Ça va. Mais on a tous chopé une crève carabinée en début de tournée et ça n’a pas été simple de s’en remettre, sans vrais days off. Chaque jour où nous ne jouons pas, il faut aller à l’ambassade pour un visa, régler des détails avec notre label… Mais j’ai réussi à garder ma voix. Certains soirs, j’ai dû changer un peu la setlist pour me reposer mais dans l’ensemble, on survit assez bien. C’est cool d’aller vers le beau. Quand on a commencé la tournée, il neigeait. Là, le temps se réchauffe doucement. Notre état de fatigue ne compte pas ; ce qui est important c’est qu’à chaque concert, les fans semblent heureux… Ils apprécient le concert, achètent notre merchandising… Je n’arrive pas à croire que ces dates se passent aussi bien ! On a bientôt un jour de repos, à Osnabrück. Notre plan est de s’enfermer à l’hôtel, chacun dans sa chambre. On ne se parle pas pendant vingt-quatre heures, on ne se sent pas ! Je n’ai qu’une paire de bottes sur cette tournée et, crois-moi, elle pue. Ce sont les pires godasses que je n’aie jamais portées ! Je suis là à me demander d’où vient cette puanteur et, tout à coup, je réalise : ‘Putain, c’est moi !’ (rires). Dès que je le pourrai, je m’achèterai de nouvelles pompes et je vendrai celles-ci sur eBay. Les bottes de Blaze Bayley (rires) !

- Votre approche sur cette tournée est très rock’n roll…

Oui, on fait les choses tellement à l’ancienne que c’en devient nouveau car plus personne ne tourne de cette manière. On n’a pas de décors de scène ni de costumes, pas d’équipe… On essaie de maintenir nos frais au plus bas, on dort dans des hôtels Formule 1 ou chez des fans. On fait tout pour que le prix du ticket reste abordable. Nous ne voulons pas perdre de fric à tourner un clip qui passera ou ne passera pas sur MTV. L’essentiel est de jouer, de rencontrer nos fans. Voilà comment nous assurons la promotion de l’album : en nous produisant dans chaque salle, chaque bar, chaque ville, partout en Europe !

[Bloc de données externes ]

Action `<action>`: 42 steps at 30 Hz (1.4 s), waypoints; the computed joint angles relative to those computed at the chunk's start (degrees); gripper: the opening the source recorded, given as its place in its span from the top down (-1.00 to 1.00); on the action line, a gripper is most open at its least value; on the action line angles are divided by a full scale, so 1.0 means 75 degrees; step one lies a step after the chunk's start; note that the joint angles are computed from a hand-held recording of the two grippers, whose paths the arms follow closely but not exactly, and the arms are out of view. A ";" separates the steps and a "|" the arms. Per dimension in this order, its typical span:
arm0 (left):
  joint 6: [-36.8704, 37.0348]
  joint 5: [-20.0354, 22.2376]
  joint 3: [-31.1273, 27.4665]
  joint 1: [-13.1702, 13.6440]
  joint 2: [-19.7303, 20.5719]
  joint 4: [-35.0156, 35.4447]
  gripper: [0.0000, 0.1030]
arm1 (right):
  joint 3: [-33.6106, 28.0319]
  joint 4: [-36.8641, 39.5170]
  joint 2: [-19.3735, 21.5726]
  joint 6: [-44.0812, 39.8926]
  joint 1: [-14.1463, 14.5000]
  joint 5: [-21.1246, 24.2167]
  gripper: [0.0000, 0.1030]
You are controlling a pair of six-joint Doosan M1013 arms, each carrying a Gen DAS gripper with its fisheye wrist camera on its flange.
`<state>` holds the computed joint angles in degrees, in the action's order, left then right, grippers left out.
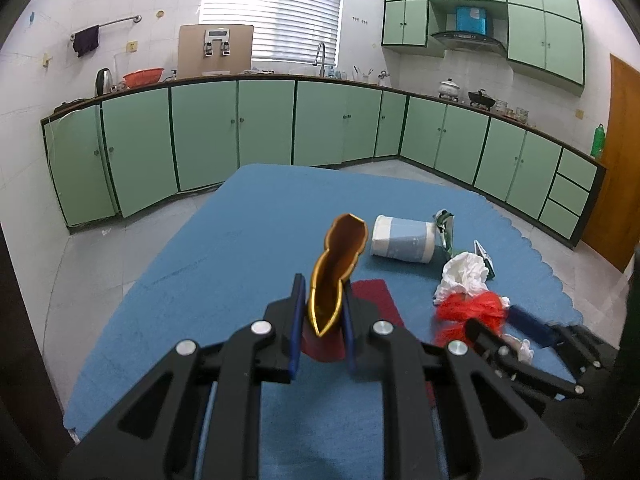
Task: Collect trash
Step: 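Grasp the red plastic bag with the right tool and lift it toward the bin, then carry the red cup and red bag over the black bin and open both tools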
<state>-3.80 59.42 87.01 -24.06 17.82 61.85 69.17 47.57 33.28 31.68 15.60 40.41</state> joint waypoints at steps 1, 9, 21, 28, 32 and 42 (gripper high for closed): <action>0.0013 -0.0007 0.0000 -0.0005 0.0003 0.0001 0.70 | -0.0024 0.0026 0.0018 0.0016 -0.0012 0.0081 0.83; 0.0038 0.0012 -0.0087 -0.0063 0.0047 0.0042 0.70 | 0.0059 0.1294 -0.0138 -0.0720 -0.0184 0.0084 0.91; 0.0282 -0.0343 -0.0612 -0.0165 0.0226 0.0443 0.70 | -0.0121 0.2225 -0.0332 -0.1222 -0.0493 -0.0228 0.91; 0.0672 -0.0926 -0.1212 -0.0233 0.0609 0.0362 0.70 | -0.0370 0.1800 -0.0260 -0.0719 -0.0783 -0.0582 0.91; 0.0982 -0.1251 -0.1628 -0.0289 0.0909 0.0213 0.70 | -0.0550 0.1391 -0.0176 -0.0291 -0.0993 -0.0789 0.91; 0.2453 -0.2165 -0.3215 -0.0449 0.2015 -0.0758 0.70 | -0.1043 0.0163 0.0126 0.1009 -0.1619 -0.1415 0.91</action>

- Cela a-t-il déjà donné lieu à des situations inattendues ?

Oh oui ! Aujourd’hui, nous n’avons pas été foutus de trouver la Suisse. Notre GPS a foiré et nous a gardés en Italie pendant plus d’une heure avant que nous ne trouvions la bonne route. Les policiers italiens nous ont arrêtés deux fois pour des histoires de drogues… Ils nous ont demandé si on avait de la came. Je leur ai montré mes médicaments – je souffre de dépression. Merde ! On n’est pas un groupe de rock, on fait du metal ! On n’est pas branchés drogues. On boit quelques bières, point. Ce qu’on veut, c’est être au sommet de notre forme à chaque concert, écrire les meilleures chansons possibles. Faire partie de ce groupe n’a rien à voir avec combien de Jack Daniel’s tu peux écluser, combien de fois tu t’es retrouvé en cure de désintox, à quel point tu peux te défoncer... Pour moi, un groupe qui agit de la sorte est faible et sa musique n’a aucune crédibilité.

- Cette tournée passe par des bars minuscules… Ça n’est pas frustrant après avoir connu les grandes salles, au sein de Maiden ?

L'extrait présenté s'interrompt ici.